• PROBLEM REQUIREMENTS: Pull out from the material below all lines with "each".

• DATA SECTION:

☆ ☆ ☆ ☆ ☆

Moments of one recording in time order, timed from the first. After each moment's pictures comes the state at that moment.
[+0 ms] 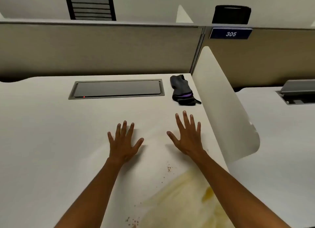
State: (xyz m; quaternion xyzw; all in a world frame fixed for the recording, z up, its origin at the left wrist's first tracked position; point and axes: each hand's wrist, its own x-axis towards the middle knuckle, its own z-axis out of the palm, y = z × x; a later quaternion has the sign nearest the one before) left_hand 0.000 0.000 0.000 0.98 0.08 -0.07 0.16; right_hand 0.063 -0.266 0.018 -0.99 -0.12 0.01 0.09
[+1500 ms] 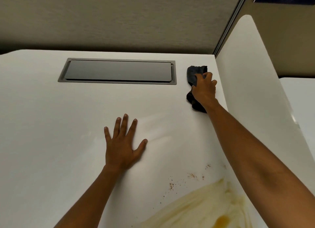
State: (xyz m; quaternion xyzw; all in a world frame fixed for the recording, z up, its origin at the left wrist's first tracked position) left_hand 0.022 -0.006 -0.042 0.99 0.10 -0.01 0.11; right_hand 0.292 -0.246 0.007 -0.99 -0.02 0.00 0.15
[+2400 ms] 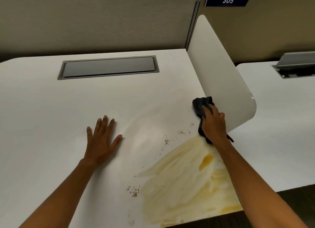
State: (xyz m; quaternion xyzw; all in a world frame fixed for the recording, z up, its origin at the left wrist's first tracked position) left_hand -0.078 0.057 -0.032 0.99 0.04 -0.04 0.16; right_hand 0.025 -0.362 -0.001 -0.99 0.04 -0.03 0.11
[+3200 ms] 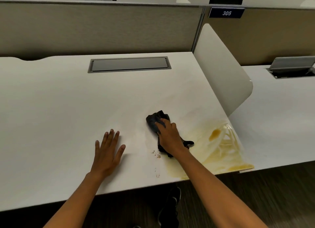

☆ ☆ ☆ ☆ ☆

• TASK SOLUTION:
Moments of one recording in time order, timed from the first. After each moment's pictures comes the state at that moment.
State: (xyz m; quaternion xyzw; all in a world frame fixed for the recording, z up, its origin at the left wrist's first tracked position; point and axes: each hand's wrist, its own x-axis towards the middle knuckle, its own z-axis out of the palm, y = z × x; a later quaternion has the sign nearest the one before) left_hand 0.000 0.000 0.000 0.98 0.08 -0.07 0.16; right_hand 0.063 -0.266 0.018 -0.99 -0.12 0.01 0.09

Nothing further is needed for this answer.